Hacking And Cracking: What’s The Difference?

In the field of cyber security, there are two distinct groups of individuals, hackers and crackers. A person will ultimately be classified as either one or the other depending on their particular intentions; however there are different skill sets and subgroups typically associated with each title. To help differentiate, below is a breakdown of hackers, crackers and everything in between so you can gain a better idea of who is responsible when a cyber security breach occurs.


The term “hacker” typically refers to individuals who seek to fully understand how computers and network systems function in order to gain in-depth knowledge and perform a precise exploit of vulnerabilities.

These experts in computer security tend to have non-malicious intentions and thus have become colloquially known as “white hat” hackers. White hat hackers engage in ethical hacking, which consists of lawfully breaking into systems for the purpose of exposing security flaws. They either seek to improve the protection of their own security systems or they are hired by organizations to perform this service. In order to do this, the hackers will initiate assessments of the company’s security system by attempting to penetrate it. If the hacker is successful during penetration tests, they are generally responsible for reporting the issue and developing a solution to prevent the same kind of security breach from occurring maliciously in the future. Companies often hire individuals to test for these vulnerabilities instead of leaving possible holes in their security systems open to attack by malicious hackers, commonly referred to as “crackers.”


The title of a “cracker” has gained much controversy over the past few years in regards to its malicious connotation and the reputation these individuals have gained throughout the cyber security community.

Hackers often make the argument that crackers are less knowledgeable of computer systems and lack originality in their work, which is true to an extent. Crackers are motivated solely by personal gain and are not concerned with learning the ins and outs of computer systems as much as their counterparts. Additionally, the fact of the matter is that crackers do not need to follow ethical guidelines; they simply need to exploit the system. The primary goal of a cracker is either to obtain valuable information that will lead to personal gain or to cause mischief for organizations simply because they are capable of it. Regardless of their motives, the malicious intention of these crackers has led to them being labeled as computer criminals, or “black hat” hackers. They may choose their victims randomly or target specific organizations based on profitability and other interests, but the end goal is always for their personal gain never as an ethical profession. These crackers are often caught for their malicious acts because they are not cautious or mindful of the protections that have been put in place by a business’ white hat hackers.

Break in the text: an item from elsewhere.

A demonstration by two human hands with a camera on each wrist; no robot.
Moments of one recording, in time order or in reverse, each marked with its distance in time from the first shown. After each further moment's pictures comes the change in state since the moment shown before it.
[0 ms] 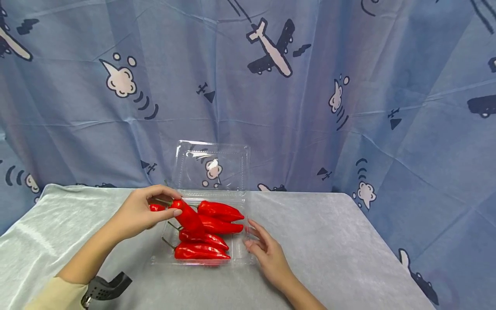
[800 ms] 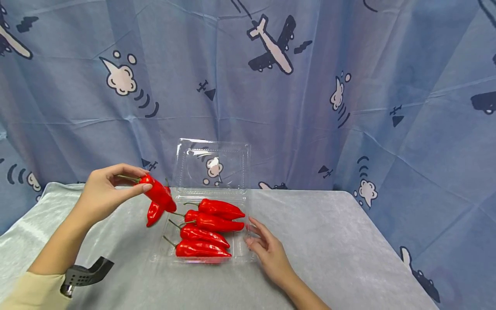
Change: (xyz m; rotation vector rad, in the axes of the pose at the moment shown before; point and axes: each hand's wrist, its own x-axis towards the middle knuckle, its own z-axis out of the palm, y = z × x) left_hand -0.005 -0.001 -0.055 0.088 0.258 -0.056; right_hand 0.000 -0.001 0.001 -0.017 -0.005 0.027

Businesses with secure networks will hire ethical hackers to establish a honeypot, which is essentially a trap used to detect and counteract unauthorized breaches by the black hat community.

Grey Hat Hacking:

The term “grey hat” is used as a combination of white hat and black hat because it refers to hackers that engage in both hacking and cracking. While they may break into computer systems for the purpose of making a profit, their intentions are not entirely malicious. The grey hat hacker may have to perform illegal actions in order to test a system for vulnerabilities and make the necessary improvements. A possible scenario for a grey hat hacker could be breaching the security system of a company and then notifying them of the vulnerability in hopes of receiving a payment to improve the system. These tactics are seen as questionable in the hacking community, but in the end they result in a positive outcome for the hacker and improved security measures for the involved organization.